## Task requirements
All of the data that follows should be written out exactly.

»»

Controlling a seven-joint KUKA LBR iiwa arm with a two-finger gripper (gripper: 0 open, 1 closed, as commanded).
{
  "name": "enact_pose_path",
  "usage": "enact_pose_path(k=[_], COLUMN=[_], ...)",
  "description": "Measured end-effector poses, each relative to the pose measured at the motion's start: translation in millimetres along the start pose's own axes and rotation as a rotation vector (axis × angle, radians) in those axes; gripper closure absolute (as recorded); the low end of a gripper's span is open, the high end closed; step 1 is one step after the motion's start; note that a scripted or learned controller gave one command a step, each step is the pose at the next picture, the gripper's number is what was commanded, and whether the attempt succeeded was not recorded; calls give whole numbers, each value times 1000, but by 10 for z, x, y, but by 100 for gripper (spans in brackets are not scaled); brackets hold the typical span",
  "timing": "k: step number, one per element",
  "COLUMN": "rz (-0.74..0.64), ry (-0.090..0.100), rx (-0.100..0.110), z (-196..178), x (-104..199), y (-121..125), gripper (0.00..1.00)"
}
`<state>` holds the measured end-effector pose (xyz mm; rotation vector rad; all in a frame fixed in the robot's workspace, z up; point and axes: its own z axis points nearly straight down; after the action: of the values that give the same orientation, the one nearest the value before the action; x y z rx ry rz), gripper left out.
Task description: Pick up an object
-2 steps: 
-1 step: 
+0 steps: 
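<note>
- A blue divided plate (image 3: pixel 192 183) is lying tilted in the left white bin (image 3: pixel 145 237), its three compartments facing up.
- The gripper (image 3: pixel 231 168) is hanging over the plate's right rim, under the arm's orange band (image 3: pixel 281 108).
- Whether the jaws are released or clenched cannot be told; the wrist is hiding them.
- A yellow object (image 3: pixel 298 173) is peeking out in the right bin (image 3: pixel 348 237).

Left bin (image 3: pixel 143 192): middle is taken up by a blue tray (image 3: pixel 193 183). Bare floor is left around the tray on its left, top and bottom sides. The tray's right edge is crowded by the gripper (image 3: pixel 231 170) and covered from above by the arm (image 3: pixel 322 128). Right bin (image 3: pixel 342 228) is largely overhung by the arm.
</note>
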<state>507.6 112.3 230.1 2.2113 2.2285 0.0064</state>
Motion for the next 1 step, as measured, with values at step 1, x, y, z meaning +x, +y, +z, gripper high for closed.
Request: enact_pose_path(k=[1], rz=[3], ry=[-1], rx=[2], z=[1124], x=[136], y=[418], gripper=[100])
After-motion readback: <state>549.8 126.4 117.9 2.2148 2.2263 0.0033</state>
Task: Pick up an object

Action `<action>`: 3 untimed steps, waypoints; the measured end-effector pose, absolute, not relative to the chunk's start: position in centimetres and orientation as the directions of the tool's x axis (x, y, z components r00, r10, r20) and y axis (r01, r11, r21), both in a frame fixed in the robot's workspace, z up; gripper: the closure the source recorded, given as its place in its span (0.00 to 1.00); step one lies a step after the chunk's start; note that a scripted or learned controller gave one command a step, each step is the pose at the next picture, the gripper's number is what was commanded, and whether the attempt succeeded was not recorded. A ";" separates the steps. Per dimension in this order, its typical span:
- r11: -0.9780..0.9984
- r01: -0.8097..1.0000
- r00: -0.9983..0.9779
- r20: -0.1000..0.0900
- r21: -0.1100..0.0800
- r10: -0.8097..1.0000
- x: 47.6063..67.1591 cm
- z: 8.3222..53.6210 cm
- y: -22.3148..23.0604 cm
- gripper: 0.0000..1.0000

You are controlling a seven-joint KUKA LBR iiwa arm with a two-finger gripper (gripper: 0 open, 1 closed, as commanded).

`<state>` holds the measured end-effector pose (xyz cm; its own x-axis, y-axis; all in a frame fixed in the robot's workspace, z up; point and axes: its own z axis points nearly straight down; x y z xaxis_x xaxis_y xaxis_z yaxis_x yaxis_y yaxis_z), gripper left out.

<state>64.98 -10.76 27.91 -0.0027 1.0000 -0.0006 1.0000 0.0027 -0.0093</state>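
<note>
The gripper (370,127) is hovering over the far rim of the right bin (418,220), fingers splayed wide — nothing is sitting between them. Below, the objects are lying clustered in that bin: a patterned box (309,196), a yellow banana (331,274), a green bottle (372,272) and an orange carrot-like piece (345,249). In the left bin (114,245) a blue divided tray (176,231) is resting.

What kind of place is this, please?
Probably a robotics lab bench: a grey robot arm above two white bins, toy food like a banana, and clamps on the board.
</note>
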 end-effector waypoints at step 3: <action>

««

## Answer section
Controlling a seven-joint KUKA LBR iiwa arm with a two-finger gripper (gripper: 0 open, 1 closed, as commanded).
{
  "name": "enact_pose_path",
  "usage": "enact_pose_path(k=[_], COLUMN=[_], ...)",
  "description": "Measured end-effector poses, each relative to the pose measured at the motion's start: translation in millimetres along the start pose's own axes and rotation as a rotation vector (axis × angle, radians) in those axes; gripper closure absolute (as recorded); the low end of a gripper's span is open, the high end closed; step 1 is one step after the motion's start; note that a scripted or learned controller gave one command a step, each step is the pose at the next picture, the gripper's number is what was commanded, and whether the attempt succeeded was not recorded; calls give whole numbers, each value times 1000, but by 10 for z, x, y, but by 100 for gripper (spans in brackets are not scaled); brackets hold the typical span",
  "timing": "k: step number, one per element",
  "COLUMN": "rz (-0.74..0.64), ry (-0.090..0.100), rx (-0.100..0.110), z (-196..178), x (-104..199), y (-121..125), gripper (0.00..1.00)"
}
`<state>` holds the measured end-effector pose (xyz mm; rotation vector rad; all in a frame fixed in the robot's workspace, z up; point and axes: its own z axis points nearly straight down; after the action: of the values that give the same orientation, the one nearest the value before the action; x y z rx ry rz), gripper left out.
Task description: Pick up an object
-2 steps: 
-1 step: 
+0 steps: 
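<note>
- A blue divided plate (image 3: pixel 192 183) is lying tilted in the left white bin (image 3: pixel 145 237), its three compartments facing up.
- The gripper (image 3: pixel 231 168) is hanging over the plate's right rim, under the arm's orange band (image 3: pixel 281 108).
- Whether the jaws are released or clenched cannot be told; the wrist is hiding them.
- A yellow object (image 3: pixel 298 173) is peeking out in the right bin (image 3: pixel 348 237).

Left bin (image 3: pixel 143 192): middle is taken up by a blue tray (image 3: pixel 193 183). Bare floor is left around the tray on its left, top and bottom sides. The tray's right edge is crowded by the gripper (image 3: pixel 231 170) and covered from above by the arm (image 3: pixel 322 128). Right bin (image 3: pixel 342 228) is largely overhung by the arm.
</note>
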<state>507.6 112.3 230.1 2.2113 2.2285 0.0064</state>
Motion for the next 1 step, as measured, with values at step 1, x, y, z meaning +x, +y, +z, gripper high for closed.
Request: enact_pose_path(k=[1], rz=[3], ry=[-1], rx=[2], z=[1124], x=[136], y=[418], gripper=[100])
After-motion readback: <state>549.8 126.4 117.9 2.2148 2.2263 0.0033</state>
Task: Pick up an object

Action `<action>`: 3 untimed steps, waypoints; the measured end-effector pose, absolute, not relative to the chunk's start: position in centimetres and orientation as the directions of the tool's x axis (x, y, z components r00, r10, r20) and y axis (r01, r11, r21), both in a frame fixed in the robot's workspace, z up; gripper: the closure the source recorded, given as its place in its span (0.00 to 1.00); step one lies a step after the chunk's start; note that a scripted or learned controller gave one command a step, each step is the pose at the next picture, the gripper's number is what was commanded, and whether the attempt succeeded was not recorded. A ";" separates the steps. Per dimension in this order, its typical span:
- r11: -0.9780..0.9984
- r01: -0.8097..1.0000
- r00: -0.9983..0.9779
- r20: -0.1000..0.0900
- r21: -0.1100..0.0800
- r10: -0.8097..1.0000
- x: 47.6063..67.1591 cm
- z: 8.3222..53.6210 cm
- y: -22.3148..23.0604 cm
- gripper: 0.0000..1.0000

You are controlling a seven-joint KUKA LBR iiwa arm with a two-finger gripper (gripper: 0 open, 1 closed, as commanded).

`<state>` holds the measured end-effector pose (xyz cm; its own x-axis, y-axis; all in a frame fixed in the robot's workspace, z up; point and axes: its own z axis points nearly straight down; x y z xaxis_x xaxis_y xaxis_z yaxis_x yaxis_y yaxis_z), gripper left out.

<state>64.98 -10.76 27.91 -0.0027 1.0000 -0.0006 1.0000 0.0027 -0.0093</state>
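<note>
The gripper (370,127) is hovering over the far rim of the right bin (418,220), fingers splayed wide — nothing is sitting between them. Below, the objects are lying clustered in that bin: a patterned box (309,196), a yellow banana (331,274), a green bottle (372,272) and an orange carrot-like piece (345,249). In the left bin (114,245) a blue divided tray (176,231) is resting.

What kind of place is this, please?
Probably a robotics lab bench: a grey robot arm above two white bins, toy food like a banana, and clamps on the board.
</note>
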 end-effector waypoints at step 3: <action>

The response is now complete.